* _PROBLEM_:
In the material below, find each line that contains the word "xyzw" and copy it.

::::::

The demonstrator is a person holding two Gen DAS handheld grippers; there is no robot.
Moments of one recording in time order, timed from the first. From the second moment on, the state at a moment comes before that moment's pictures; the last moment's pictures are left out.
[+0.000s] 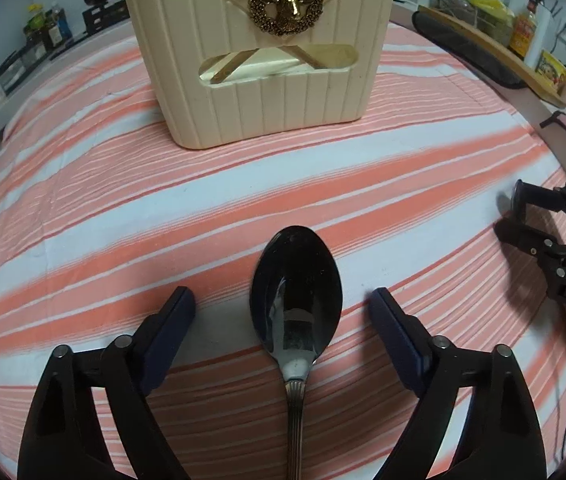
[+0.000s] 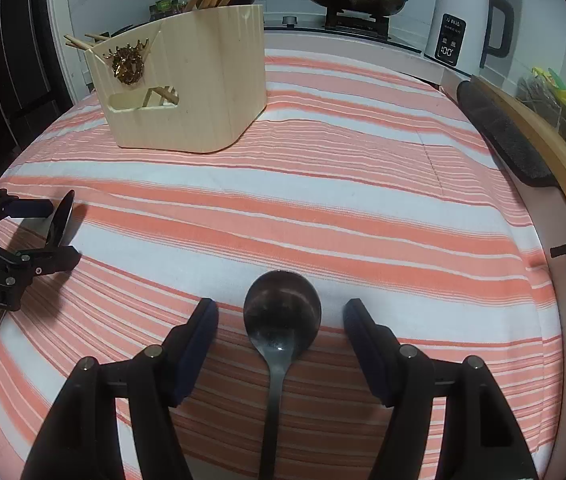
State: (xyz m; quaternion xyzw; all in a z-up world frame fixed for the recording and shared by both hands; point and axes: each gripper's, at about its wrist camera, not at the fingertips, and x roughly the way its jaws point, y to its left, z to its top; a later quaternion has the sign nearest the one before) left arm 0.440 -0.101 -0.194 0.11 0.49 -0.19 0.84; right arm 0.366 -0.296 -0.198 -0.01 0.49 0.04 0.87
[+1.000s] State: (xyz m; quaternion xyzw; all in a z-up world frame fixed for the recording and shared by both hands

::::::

* _RESPONSE TO THE EXERCISE_:
State: (xyz m; quaternion xyzw; all in a z-up world frame fixed for the recording and shared by both hands; point and axes: each gripper's, at about its wrist camera, not at the fingertips, and x roughly the way its jaws point, y to its left, z to its top; a later quaternion has the sign nearest the one before) left arm 0.440 -0.101 -0.194 0.11 0.49 -0.19 0.84; right arm 0.366 -0.296 -0.198 -0.01 0.49 0.04 0.87
[+1.000s] State: (xyz m; quaternion xyzw; all in a z-up world frame fixed for the recording and shared by both hands

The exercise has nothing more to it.